[The input]
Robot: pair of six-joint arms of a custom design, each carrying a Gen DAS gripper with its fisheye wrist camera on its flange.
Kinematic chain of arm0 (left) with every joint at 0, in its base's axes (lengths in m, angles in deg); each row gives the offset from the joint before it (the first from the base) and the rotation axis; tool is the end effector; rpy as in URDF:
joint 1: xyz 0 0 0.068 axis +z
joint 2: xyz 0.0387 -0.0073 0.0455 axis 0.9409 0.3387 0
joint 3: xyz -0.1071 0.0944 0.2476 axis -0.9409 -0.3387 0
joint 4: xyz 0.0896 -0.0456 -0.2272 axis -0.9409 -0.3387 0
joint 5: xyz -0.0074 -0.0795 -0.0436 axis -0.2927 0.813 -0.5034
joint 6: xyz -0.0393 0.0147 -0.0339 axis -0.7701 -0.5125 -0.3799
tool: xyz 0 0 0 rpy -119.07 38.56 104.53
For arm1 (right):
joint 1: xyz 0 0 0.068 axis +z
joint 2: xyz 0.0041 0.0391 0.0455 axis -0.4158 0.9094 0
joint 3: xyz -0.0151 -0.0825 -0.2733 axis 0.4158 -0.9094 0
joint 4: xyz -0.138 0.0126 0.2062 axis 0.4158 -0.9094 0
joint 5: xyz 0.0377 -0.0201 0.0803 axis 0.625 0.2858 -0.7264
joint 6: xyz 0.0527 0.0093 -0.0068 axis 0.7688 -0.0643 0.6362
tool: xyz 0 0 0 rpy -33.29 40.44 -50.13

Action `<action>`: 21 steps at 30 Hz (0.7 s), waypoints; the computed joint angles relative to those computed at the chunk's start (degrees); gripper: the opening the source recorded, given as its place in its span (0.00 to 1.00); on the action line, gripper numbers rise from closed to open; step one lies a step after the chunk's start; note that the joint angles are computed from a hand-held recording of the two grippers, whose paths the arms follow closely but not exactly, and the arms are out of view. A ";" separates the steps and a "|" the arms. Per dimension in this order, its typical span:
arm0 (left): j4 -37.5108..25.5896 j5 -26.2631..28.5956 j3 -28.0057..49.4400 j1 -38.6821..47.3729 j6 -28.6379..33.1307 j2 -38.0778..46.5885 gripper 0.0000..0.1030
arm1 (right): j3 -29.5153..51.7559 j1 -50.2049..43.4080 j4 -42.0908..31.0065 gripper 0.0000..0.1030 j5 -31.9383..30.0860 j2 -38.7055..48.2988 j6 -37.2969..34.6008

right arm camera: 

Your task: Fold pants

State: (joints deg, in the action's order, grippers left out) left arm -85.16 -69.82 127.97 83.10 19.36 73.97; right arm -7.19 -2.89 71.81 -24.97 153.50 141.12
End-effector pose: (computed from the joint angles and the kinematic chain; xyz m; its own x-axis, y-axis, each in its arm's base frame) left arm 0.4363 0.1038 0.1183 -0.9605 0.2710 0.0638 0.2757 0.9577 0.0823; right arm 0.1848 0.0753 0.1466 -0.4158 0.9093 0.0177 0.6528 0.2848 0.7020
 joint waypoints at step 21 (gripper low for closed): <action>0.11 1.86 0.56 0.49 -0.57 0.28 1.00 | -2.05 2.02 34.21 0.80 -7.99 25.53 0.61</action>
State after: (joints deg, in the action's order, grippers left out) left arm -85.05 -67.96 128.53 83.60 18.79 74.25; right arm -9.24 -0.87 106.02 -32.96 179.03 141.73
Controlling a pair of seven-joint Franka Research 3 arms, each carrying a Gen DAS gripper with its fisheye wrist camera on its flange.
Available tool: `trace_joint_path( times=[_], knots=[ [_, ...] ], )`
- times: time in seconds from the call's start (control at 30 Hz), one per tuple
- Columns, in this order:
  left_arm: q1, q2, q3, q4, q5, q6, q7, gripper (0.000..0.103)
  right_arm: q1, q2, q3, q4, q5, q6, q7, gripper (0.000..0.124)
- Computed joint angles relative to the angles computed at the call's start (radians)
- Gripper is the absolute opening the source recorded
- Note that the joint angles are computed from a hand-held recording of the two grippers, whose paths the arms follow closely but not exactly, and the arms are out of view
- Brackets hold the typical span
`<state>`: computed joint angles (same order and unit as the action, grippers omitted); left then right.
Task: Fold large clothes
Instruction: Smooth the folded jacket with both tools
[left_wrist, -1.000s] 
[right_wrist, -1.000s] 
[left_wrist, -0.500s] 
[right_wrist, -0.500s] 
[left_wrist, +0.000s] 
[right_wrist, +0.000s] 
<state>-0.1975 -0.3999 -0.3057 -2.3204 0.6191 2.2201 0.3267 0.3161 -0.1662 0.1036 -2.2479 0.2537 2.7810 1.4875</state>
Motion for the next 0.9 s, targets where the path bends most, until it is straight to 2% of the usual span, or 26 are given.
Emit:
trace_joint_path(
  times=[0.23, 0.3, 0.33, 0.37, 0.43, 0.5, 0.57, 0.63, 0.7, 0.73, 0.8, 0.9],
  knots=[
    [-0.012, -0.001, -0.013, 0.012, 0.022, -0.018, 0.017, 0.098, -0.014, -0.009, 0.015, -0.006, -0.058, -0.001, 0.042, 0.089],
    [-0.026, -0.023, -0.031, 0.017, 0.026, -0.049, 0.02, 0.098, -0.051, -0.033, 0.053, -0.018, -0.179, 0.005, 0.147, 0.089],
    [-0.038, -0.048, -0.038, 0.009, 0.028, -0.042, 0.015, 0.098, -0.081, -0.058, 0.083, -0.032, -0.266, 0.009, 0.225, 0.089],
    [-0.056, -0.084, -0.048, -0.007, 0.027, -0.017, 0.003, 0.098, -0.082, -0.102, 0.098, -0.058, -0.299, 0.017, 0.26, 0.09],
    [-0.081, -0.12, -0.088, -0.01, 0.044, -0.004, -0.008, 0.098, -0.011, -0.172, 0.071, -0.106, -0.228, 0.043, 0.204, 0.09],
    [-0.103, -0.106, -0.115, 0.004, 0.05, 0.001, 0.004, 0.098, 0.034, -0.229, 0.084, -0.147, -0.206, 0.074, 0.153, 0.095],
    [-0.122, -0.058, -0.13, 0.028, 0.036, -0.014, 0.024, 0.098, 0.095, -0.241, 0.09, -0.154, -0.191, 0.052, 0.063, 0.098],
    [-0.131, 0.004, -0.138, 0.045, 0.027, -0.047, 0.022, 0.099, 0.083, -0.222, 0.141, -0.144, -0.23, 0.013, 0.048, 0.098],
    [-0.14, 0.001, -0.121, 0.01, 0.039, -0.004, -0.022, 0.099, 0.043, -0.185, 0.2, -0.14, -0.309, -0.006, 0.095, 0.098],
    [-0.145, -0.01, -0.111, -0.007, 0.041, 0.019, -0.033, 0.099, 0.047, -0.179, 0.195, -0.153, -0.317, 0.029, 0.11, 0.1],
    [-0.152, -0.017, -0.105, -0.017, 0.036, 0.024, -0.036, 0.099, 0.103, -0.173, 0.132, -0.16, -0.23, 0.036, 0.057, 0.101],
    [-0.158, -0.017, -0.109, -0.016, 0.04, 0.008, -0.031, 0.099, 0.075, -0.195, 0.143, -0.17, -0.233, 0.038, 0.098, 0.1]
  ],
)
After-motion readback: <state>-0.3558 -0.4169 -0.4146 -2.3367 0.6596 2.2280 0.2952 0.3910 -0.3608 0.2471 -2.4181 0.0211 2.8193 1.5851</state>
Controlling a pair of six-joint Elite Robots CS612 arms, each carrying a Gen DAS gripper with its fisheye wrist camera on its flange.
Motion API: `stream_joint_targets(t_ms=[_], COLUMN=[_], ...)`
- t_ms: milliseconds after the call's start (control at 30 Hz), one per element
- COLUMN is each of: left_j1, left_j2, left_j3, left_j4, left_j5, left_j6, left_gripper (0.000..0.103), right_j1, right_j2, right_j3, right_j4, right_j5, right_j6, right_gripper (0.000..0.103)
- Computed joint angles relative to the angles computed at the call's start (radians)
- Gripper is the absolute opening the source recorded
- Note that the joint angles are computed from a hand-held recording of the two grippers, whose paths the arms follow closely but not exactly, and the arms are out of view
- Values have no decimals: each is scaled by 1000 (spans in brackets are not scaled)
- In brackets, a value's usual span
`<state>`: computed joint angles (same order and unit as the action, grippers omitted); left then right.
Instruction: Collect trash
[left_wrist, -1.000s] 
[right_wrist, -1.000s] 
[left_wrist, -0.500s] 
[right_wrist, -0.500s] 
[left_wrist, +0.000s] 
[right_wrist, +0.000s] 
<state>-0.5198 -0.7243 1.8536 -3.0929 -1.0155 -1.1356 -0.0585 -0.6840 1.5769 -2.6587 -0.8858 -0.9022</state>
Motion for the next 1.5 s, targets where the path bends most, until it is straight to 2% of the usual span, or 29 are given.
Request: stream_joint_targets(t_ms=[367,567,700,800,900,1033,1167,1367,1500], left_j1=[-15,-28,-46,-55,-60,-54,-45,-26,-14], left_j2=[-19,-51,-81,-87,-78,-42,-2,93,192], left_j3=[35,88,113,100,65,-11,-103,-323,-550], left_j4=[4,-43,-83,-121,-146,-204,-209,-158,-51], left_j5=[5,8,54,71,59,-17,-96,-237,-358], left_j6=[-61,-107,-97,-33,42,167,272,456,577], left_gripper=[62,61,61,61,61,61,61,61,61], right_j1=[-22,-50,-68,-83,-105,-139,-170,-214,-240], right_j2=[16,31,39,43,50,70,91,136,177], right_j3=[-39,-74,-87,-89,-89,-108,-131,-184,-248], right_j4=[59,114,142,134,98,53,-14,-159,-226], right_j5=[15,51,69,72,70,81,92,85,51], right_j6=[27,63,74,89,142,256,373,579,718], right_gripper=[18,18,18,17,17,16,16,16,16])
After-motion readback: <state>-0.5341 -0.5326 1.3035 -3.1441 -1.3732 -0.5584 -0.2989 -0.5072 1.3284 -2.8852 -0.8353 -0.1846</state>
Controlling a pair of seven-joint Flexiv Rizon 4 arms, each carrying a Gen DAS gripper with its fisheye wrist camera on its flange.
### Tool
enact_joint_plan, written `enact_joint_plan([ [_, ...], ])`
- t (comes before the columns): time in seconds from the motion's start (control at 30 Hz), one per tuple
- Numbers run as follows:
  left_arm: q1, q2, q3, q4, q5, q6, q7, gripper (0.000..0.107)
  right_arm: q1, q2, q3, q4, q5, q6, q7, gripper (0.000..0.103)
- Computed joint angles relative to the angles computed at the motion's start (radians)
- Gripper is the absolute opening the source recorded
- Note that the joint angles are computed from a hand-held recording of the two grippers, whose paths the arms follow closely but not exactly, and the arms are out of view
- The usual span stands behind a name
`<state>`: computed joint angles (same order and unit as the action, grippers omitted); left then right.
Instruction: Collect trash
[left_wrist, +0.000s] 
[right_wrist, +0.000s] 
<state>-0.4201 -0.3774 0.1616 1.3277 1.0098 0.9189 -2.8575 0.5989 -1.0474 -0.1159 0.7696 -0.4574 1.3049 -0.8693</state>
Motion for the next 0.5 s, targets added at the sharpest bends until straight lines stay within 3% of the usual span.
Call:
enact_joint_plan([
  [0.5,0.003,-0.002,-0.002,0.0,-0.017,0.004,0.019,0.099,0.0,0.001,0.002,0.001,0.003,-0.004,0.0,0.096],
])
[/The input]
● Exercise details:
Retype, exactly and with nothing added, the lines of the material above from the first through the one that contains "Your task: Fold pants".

● Response for this exercise:
Robot: pair of six-joint arms of a custom design, each carrying a Gen DAS gripper with its fisheye wrist camera on its flange.
Kinematic chain of arm0 (left) with every joint at 0, in its base's axes (lengths in m, angles in deg); each row gives the offset from the joint before it (the first from the base) and the rotation axis; tool is the end effector; rpy as in URDF:
joint 1: xyz 0 0 0.068 axis +z
joint 2: xyz 0.0387 -0.0073 0.0455 axis 0.9409 0.3387 0
joint 3: xyz -0.1071 0.0944 0.2476 axis -0.9409 -0.3387 0
joint 4: xyz 0.0896 -0.0456 -0.2272 axis -0.9409 -0.3387 0
joint 5: xyz -0.0074 -0.0795 -0.0436 axis -0.2927 0.813 -0.5034
joint 6: xyz -0.0393 0.0147 -0.0339 axis -0.7701 -0.5125 -0.3799
tool: xyz 0 0 0 rpy -119.07 38.56 104.53
For arm1 (right):
joint 1: xyz 0 0 0.068 axis +z
joint 2: xyz 0.0041 0.0391 0.0455 axis -0.4158 0.9094 0
joint 3: xyz -0.0151 -0.0825 -0.2733 axis 0.4158 -0.9094 0
joint 4: xyz -0.138 0.0126 0.2062 axis 0.4158 -0.9094 0
joint 5: xyz 0.0377 -0.0201 0.0803 axis 0.625 0.2858 -0.7264
joint 6: xyz 0.0527 0.0093 -0.0068 axis 0.7688 -0.0643 0.6362
tool: xyz 0 0 0 rpy -33.29 40.44 -50.13

Action `<action>`: 21 steps at 30 Hz (0.7 s), waypoints; the computed joint angles relative to those computed at the chunk's start (degrees); gripper: the opening the source recorded, given as its place in its span (0.00 to 1.00); on the action line, gripper numbers rise from closed to open; step one lies a step after the chunk's start; note that the joint angles are computed from a hand-held recording of the two grippers, whose paths the arms follow closely but not exactly, and the arms are out of view. A ";" separates the steps and a "|" the arms. Per dimension in this order, its typical span:
arm0 (left): j4 -37.5108..25.5896 j5 -26.2631..28.5956 j3 -28.0057..49.4400 j1 -38.6821..47.3729 j6 -28.6379..33.1307 j2 -38.0778..46.5885 gripper 0.0000..0.1030
arm1 (right): j3 -29.5153..51.7559 j1 -50.2049..43.4080 j4 -42.0908..31.0065 gripper 0.0000..0.1030 j5 -31.9383..30.0860 j2 -38.7055..48.2988 j6 -37.2969..34.6008

right arm camera: 

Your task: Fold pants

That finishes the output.